How to Stop Gambling
Practical, proven steps to stop gambling and stay stopped — and how to get through the urges.

Stopping gambling is rarely about willpower alone — the products are designed to be hard to resist. What works is stacking up practical steps and support so the odds are finally on your side. Here’s a realistic plan.
1. Put barriers between you and gambling
Make gambling harder to reach. Self-exclude from casinos and gambling sites, install blocking software on your devices, and remove betting apps. Every barrier buys you time when an urge hits.
2. Take control of the money
Hand day-to-day money management to someone you trust for a while, use cash, and set up separate accounts if needed. Reducing easy access to funds protects you in vulnerable moments. If debt is part of the picture, see help with gambling debt.
3. Have a plan for urges
Cravings pass, usually within 15–30 minutes. Plan what you’ll do instead: call someone, go for a walk, use the “steadying breath” of slow exhales, or reach a helpline. Writing down the real consequences of gambling — and the reasons you’re stopping — helps in the moment.
4. Get support
You don’t have to do this alone, and people who get support do far better than those who go it alone. Talk to 1-800-GAMBLER, consider counseling, and try a Gamblers Anonymous meeting.
5. Expect lapses — and plan for them
A slip doesn’t erase your progress.
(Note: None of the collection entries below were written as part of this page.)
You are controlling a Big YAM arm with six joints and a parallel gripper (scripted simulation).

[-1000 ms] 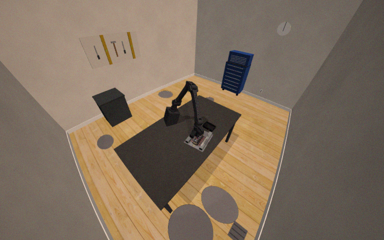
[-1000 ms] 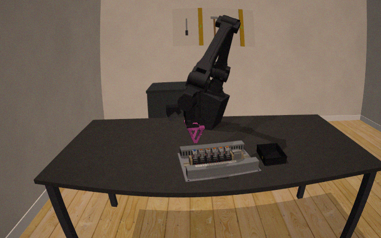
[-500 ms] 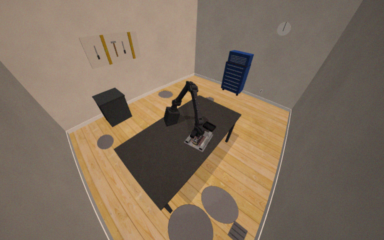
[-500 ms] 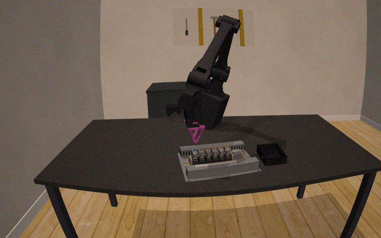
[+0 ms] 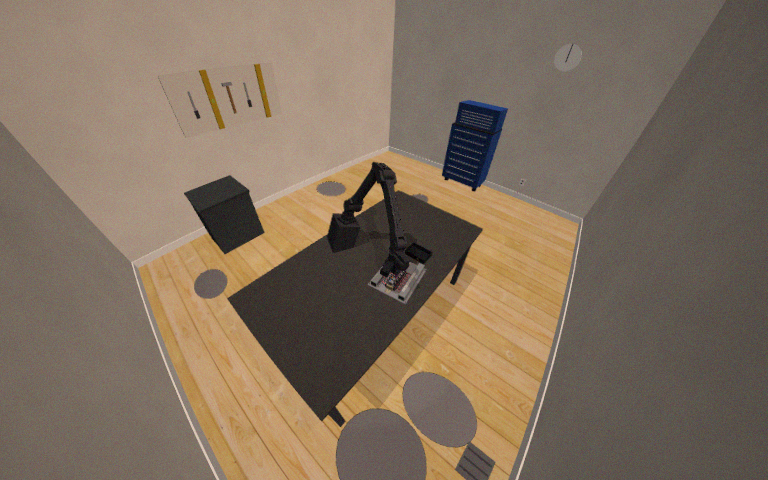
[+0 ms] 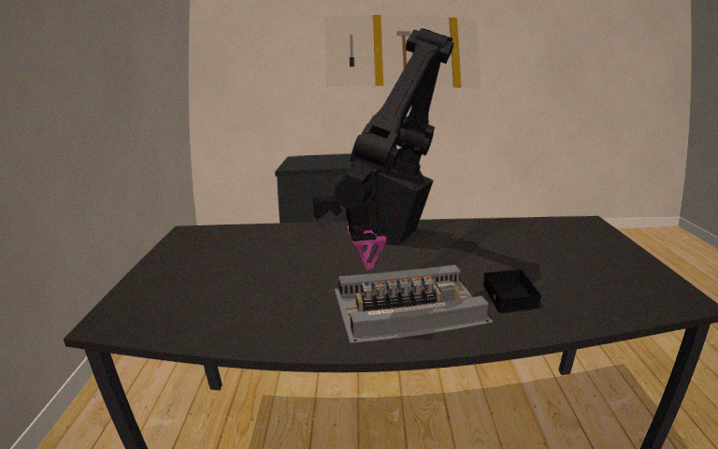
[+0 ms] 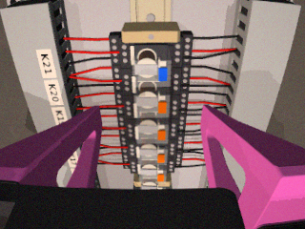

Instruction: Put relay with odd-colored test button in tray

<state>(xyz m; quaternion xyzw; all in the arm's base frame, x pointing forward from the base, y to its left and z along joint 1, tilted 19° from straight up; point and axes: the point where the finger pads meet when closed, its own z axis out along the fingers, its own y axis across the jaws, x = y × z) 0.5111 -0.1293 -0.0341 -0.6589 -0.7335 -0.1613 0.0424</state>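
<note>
The relay is 80 mm below my hand. Also, from my hand: black tray: 20 mm behind, 360 mm to the left, 110 mm below.
</note>
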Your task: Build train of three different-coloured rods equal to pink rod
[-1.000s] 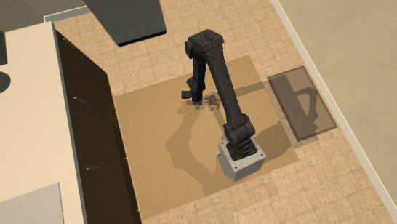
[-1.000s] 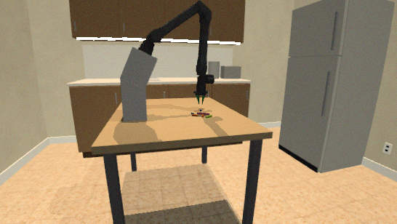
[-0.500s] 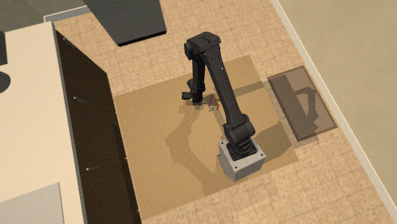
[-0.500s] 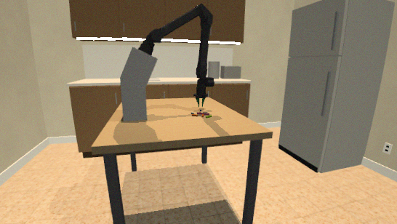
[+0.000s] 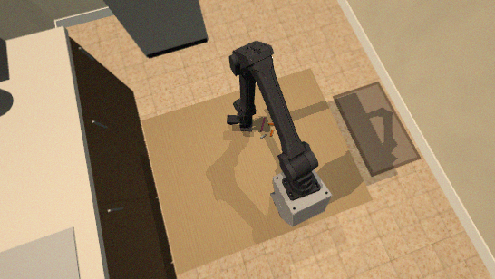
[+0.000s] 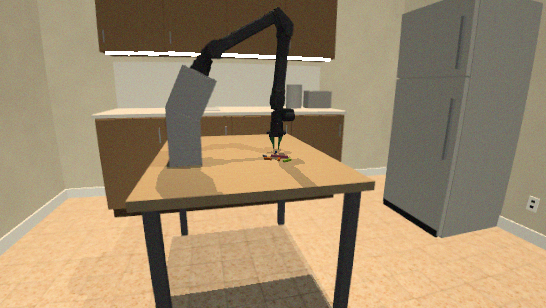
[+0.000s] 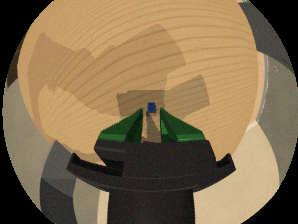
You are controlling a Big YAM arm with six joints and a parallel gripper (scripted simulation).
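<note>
Right now the blue rod is 2 cm below my hand. From my hand the other things lie so: lime rod 19 cm to the right, 2 cm below, 1 cm ahead; then grey rod 8 cm to the right, 8 cm behind, 2 cm below; then pink rod 10 cm to the right, 2 cm below, 1 cm behind.
</note>
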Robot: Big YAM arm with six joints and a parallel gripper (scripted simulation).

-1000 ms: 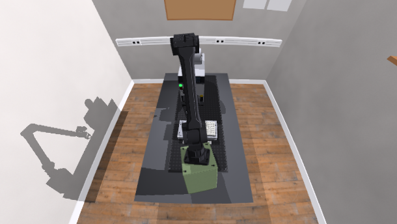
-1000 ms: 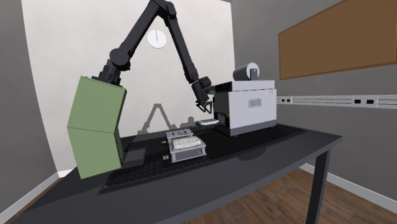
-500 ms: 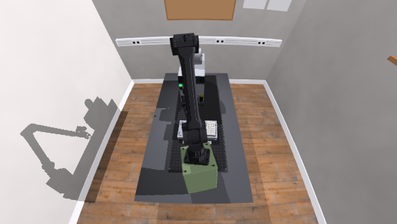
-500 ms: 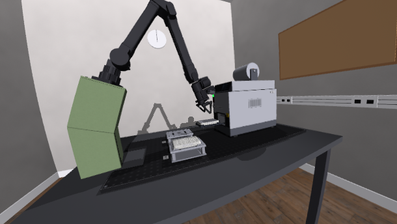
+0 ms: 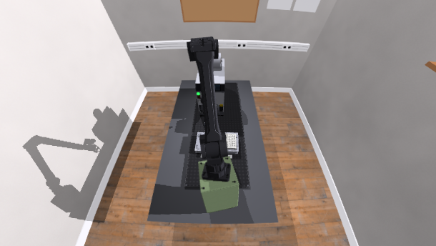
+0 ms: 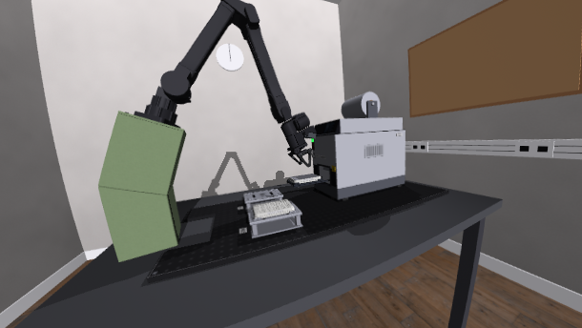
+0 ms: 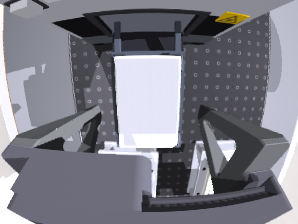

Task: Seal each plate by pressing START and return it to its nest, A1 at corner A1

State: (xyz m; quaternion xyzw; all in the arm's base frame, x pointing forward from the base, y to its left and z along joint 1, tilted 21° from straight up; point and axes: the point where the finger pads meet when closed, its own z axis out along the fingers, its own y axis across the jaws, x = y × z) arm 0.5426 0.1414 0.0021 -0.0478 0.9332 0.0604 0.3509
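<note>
Right now my hand is 8 cm above the dark sealer stage. Round my hand: yellow warning label: 11 cm ahead, 7 cm to the right, 2 cm below; then foil roll: 33 cm ahead, 5 cm to the left, 25 cm above; then white plate: 17 cm behind, 19 cm to the right, 11 cm below.
</note>
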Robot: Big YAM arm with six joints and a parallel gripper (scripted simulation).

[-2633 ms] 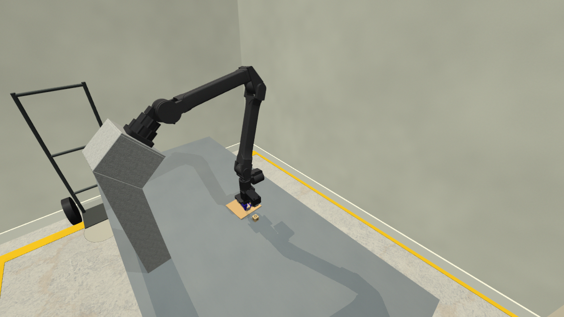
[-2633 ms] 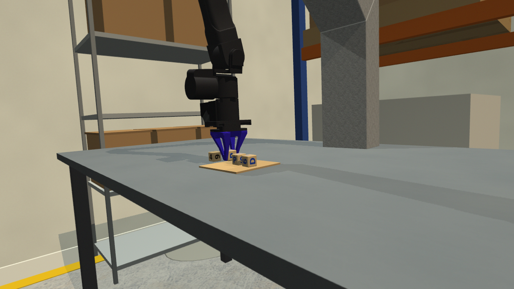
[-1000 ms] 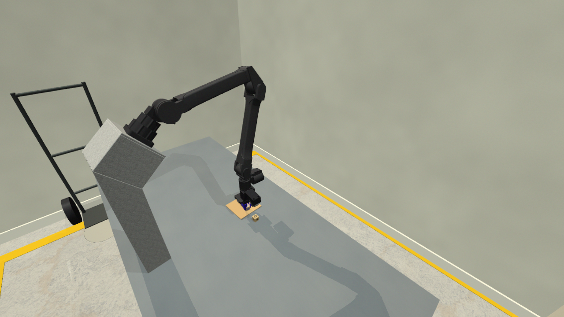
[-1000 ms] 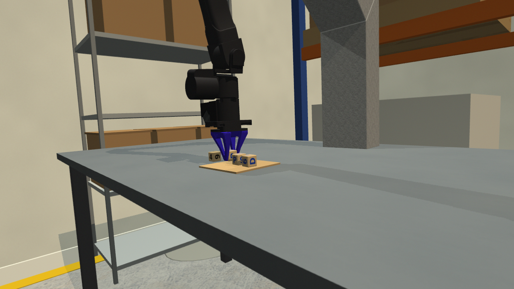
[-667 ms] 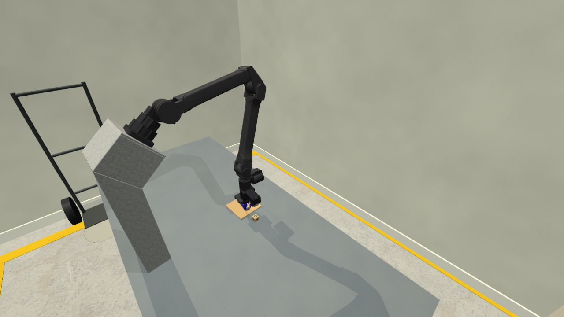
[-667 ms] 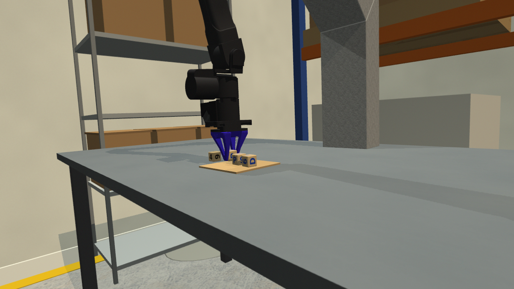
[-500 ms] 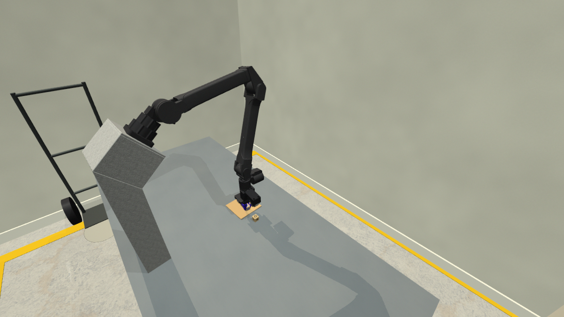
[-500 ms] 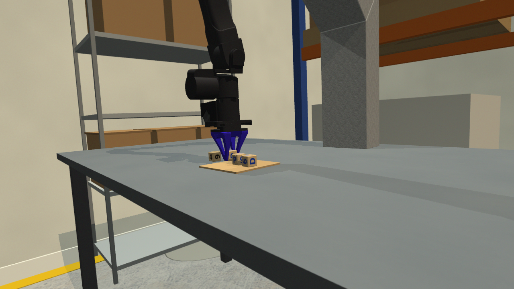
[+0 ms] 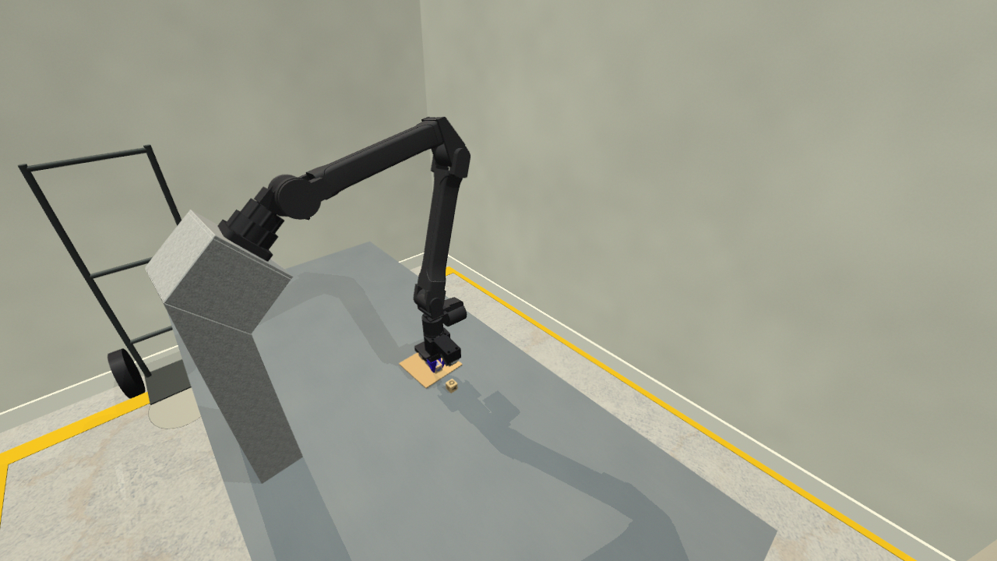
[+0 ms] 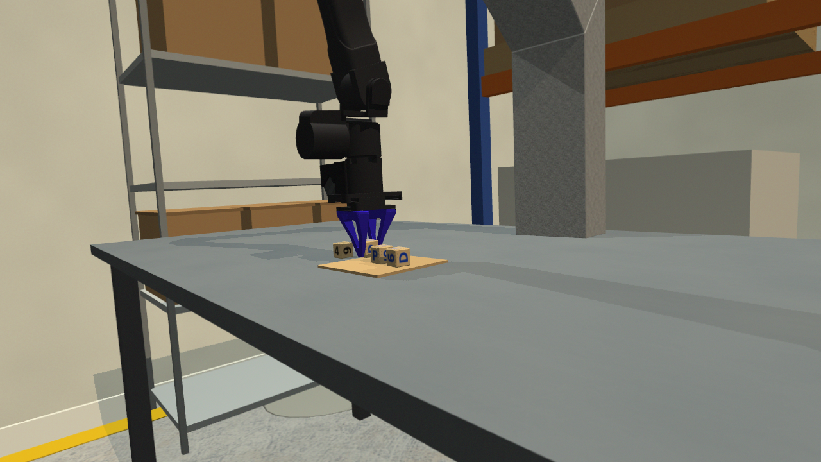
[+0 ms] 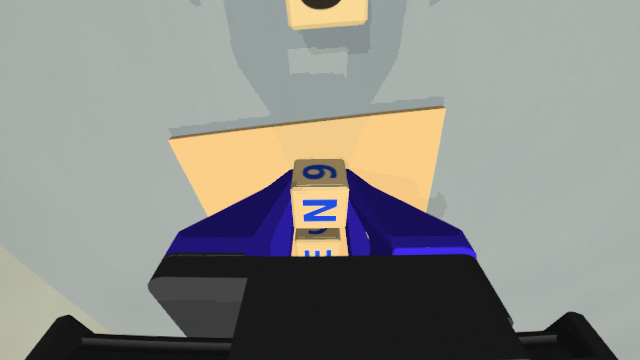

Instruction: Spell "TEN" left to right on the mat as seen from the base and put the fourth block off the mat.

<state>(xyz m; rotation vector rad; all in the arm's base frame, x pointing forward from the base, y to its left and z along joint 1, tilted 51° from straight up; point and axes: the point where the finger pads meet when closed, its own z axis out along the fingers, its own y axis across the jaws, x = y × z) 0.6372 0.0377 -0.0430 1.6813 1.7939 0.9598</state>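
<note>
The tan mat is 40 mm to the left of my hand, 20 mm below it and 10 mm behind it.
</note>
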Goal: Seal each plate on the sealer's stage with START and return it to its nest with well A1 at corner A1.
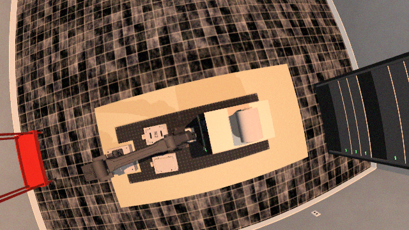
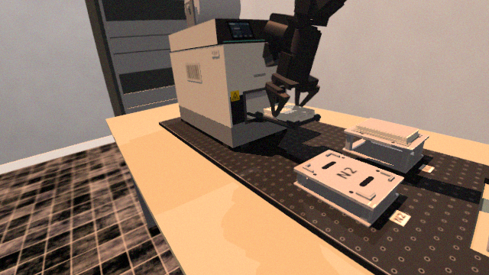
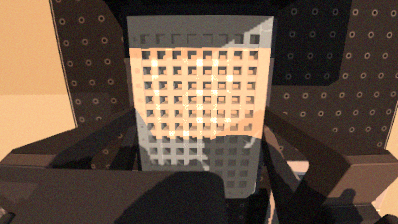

What matters is what you do next: reach out, review what triggered it, and strengthen your barriers. Recovery is a direction, not a single perfect day.
6. Rebuild the life around it
Gambling often fills a gap — boredom, stress, loneliness. Recovery lasts when you fill that gap with something real: connection, movement, purpose, rest. Be patient with yourself. The brain does recover.
Frequently asked questions
How long do gambling urges last?
Most urges peak and pass within about 15–30 minutes. Having a plan — call someone, leave the situation, breathe slowly — helps you ride them out until they fade.
Can I stop gambling on my own?
Some people do, but support dramatically improves the odds and makes it easier. At minimum, put barriers in place and keep a helpline number handy.
What if I relapse?
A lapse is common and not a failure. Reach out, look at what triggered it, and tighten your barriers. The goal is progress over time, not perfection.